U.S. Senators Chris Coons and Tom Carper, D-Delaware, urge Republican and Democratic Senators to participate in a hearing for President Obama’s Supreme Court judge selection.
The president announced his decision to nominate Merrick Garland for Supreme Court Wednesday morning.
“The fair thing to do, the valid thing to do, is for the Senate to do its constitutional job and provide advice and consent,” Coons said.
The position in the Supreme Court became vacant last month when Supreme Court Justice Antonin Scalia died of natural causes.
Since then, Republicans have vowed to prevent attempts to fill the position before a new president is sworn into office in January.
Coons and Carper said they believe Obama fulfilled a constitutional responsibility by nominating a candidate, and that year-long vacancies should not be allowed.
“(The President) was elected to a four-year term, and I think having a vacancy is a dereliction of duty for the members of Senate who are refusing to even meet with the judge,” Coons said.
Garland, 63, who has been labeled a moderate, is a former prosecutor who joined the appeals court in 1995 during Bill Clinton’s presidential term with support from Republicans and Democrats.
His accomplishments include overseeing the investigations of the Oklahoma City bombing, the Unabomber case and the Atlanta Olympics bombing. Garland also has more federal judicial experience than any other Supreme Court nominee in history.
“By the judge’s comments, his decency, his balance, his life story, his background, all suggest a nominee eminently qualified to serve on Supreme Court,” Coons said.
He said in the next couple of weeks he will learn more about Garland’s record and biography, and schedule a meeting with him before making an official decision on the nominee—something he hopes all Senators will do.

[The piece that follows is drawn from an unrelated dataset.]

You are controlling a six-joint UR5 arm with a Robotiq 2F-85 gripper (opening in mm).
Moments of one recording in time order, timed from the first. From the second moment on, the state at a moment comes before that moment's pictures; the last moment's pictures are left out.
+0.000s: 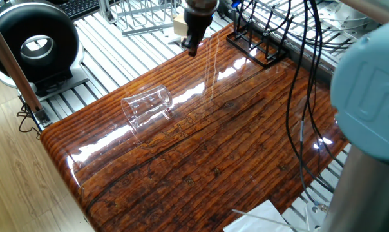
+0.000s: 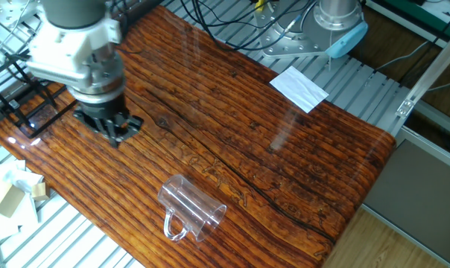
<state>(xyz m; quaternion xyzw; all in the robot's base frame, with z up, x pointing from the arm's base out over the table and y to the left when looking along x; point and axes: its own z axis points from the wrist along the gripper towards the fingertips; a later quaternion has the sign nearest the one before) 0.638 -0.035 0.120 -0.19 0.98 -0.01 0.07</state>
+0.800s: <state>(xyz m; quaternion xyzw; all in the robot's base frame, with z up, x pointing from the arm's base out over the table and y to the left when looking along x) 0.633 -0.019 0.119 -0.20 0.98 0.00 0.07</state>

“Particularly now the president has nominated someone who in the past has been a bi-partisan candidate, someone by his resume is eminently qualified and prepared to serve on Supreme Court,” he said.
Carper released a statement saying he too will meet with Garland. He said he’s disappointed some of his Republican colleagues insist the vacancy shouldn’t be filled until a new president is sworn in.
“Each of us has taken an oath to uphold the Constitution–some of us many times over–and any abdication of this duty is a failure to serve the American people as we’ve been elected to do,” Carper said in a statement.
“The right and just way to proceed is to begin consideration of Judge Garland’s nomination right away, first in committee and then on the Senate floor. Each of us has a duty to cast our vote, and we should be given the opportunity to uphold it.”